Prompt:
Reprint the whole of the data exactly.
□ □ □ □
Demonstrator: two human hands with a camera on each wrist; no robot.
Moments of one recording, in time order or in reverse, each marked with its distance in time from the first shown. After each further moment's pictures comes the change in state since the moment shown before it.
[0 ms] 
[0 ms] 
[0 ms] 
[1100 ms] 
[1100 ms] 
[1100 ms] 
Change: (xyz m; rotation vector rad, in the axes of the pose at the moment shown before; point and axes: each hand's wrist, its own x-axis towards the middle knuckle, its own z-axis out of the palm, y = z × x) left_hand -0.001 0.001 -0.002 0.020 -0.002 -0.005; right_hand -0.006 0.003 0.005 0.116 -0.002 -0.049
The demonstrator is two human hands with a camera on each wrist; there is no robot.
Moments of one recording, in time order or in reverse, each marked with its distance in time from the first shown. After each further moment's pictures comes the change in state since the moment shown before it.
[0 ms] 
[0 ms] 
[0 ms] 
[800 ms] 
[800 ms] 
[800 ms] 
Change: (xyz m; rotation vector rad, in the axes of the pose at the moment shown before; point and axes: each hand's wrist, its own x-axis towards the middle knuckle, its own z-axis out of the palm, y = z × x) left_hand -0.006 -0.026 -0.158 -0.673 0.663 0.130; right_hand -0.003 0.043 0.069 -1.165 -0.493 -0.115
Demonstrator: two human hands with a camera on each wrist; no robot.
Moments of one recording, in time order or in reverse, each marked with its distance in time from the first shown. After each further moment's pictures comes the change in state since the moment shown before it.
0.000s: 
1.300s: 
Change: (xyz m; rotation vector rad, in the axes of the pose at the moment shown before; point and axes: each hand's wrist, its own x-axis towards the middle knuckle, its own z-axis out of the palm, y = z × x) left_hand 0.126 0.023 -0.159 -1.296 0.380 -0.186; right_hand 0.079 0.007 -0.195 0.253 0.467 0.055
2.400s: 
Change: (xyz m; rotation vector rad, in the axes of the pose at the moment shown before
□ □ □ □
Expected answer:
Demonstrator: two human hands with a camera on each wrist; no robot.
Moments of one recording, in time order or in reverse, each marked with its distance in time from the first shown. After each further moment's pictures comes the change in state since the moment shown before it.
[0 ms] 
[0 ms] 
[0 ms] 
[1100 ms] 
[1100 ms] 
[1100 ms] 
Change: (xyz m; rotation vector rad, in the axes of the pose at the moment shown before; point and axes: each hand's wrist, its own x-axis towards the middle knuckle, its own z-axis out of the palm, y = z × x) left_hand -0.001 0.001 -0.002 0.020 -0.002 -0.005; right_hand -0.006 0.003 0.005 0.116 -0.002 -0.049
The demonstrator is two human hands with a camera on each wrist; there is no robot.
Moments of one recording, in time order or in reverse, each marked with its distance in time from the first shown. After each further moment's pictures comes the change in state since the moment shown before it.
[0 ms] 
[0 ms] 
[0 ms] 
[800 ms] 
[800 ms] 
[800 ms] 
Change: (xyz m; rotation vector rad, in the axes of the pose at the moment shown before; point and axes: each hand's wrist, its own x-axis towards the middle knuckle, its own z-axis out of the palm, y = z × x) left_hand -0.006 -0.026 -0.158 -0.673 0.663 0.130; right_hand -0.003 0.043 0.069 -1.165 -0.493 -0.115
Demonstrator: two human hands with a camera on each wrist; no robot.
Moments of one recording, in time order or in reverse, each marked with its distance in time from the first shown. After each further moment's pictures comes the change in state since the moment shown before it.
0.000s: 
1.300s: 
Change: (xyz m; rotation vector rad, in the axes of the pose at the moment shown before; point and axes: each hand's wrist, its own x-axis towards the middle knuckle, its own z-axis out of the palm, y = z × x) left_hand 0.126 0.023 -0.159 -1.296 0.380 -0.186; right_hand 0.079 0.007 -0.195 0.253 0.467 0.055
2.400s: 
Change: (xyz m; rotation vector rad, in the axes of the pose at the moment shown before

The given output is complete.